▶ **TASK STATEMENT**: Could you transcribe exactly the lines below, from the line with "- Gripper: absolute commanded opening" through the line with "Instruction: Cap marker", and nothing else, leaving out the pictures?

▶ **MATERIAL PROVIDED**:
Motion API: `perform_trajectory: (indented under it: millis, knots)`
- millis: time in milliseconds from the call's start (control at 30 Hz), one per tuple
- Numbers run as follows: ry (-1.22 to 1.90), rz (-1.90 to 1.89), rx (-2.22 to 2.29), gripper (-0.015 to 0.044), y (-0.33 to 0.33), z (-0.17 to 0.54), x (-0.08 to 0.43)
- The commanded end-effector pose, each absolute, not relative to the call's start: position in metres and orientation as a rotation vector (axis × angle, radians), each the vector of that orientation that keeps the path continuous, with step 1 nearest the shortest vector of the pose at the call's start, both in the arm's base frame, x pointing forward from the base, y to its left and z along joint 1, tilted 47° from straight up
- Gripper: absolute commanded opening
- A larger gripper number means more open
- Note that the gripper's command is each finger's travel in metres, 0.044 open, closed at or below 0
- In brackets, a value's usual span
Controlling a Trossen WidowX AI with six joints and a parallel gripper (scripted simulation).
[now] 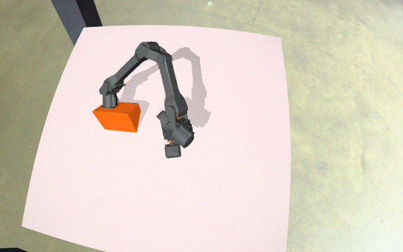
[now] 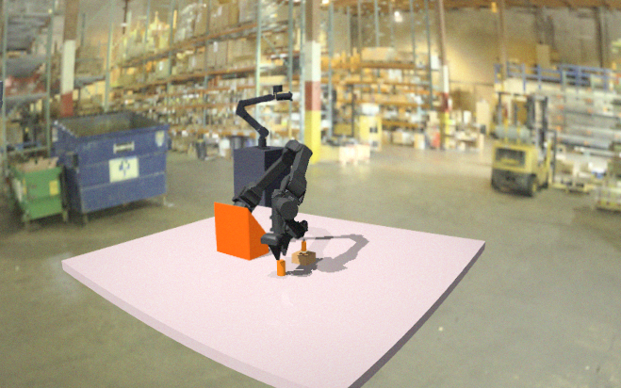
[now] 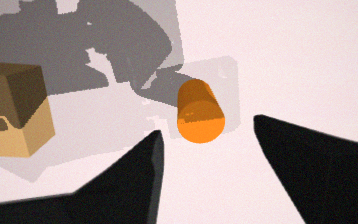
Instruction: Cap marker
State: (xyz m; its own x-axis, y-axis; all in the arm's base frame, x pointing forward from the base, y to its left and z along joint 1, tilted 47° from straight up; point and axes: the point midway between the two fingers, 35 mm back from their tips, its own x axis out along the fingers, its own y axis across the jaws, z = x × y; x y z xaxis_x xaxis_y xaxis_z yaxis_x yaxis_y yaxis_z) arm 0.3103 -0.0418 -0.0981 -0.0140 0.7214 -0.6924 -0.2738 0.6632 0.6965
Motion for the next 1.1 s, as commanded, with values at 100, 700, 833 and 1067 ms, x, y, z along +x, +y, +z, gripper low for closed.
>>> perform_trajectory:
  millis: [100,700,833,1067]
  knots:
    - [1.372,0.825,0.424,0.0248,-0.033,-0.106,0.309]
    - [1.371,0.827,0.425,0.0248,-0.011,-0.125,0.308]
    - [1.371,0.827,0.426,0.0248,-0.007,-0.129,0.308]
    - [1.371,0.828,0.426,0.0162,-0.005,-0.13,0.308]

▶ **ANSWER BELOW**:
- Gripper: absolute commanded opening
- A larger gripper number means more open
- Note that the gripper's command is each finger's travel in metres, 0.044 open, closed at or below 0
- In brackets, a value's usual span
Controlling a Trossen WidowX AI with six joints and a parallel gripper (scripted simulation).
[now] 
[now] 
[now] 
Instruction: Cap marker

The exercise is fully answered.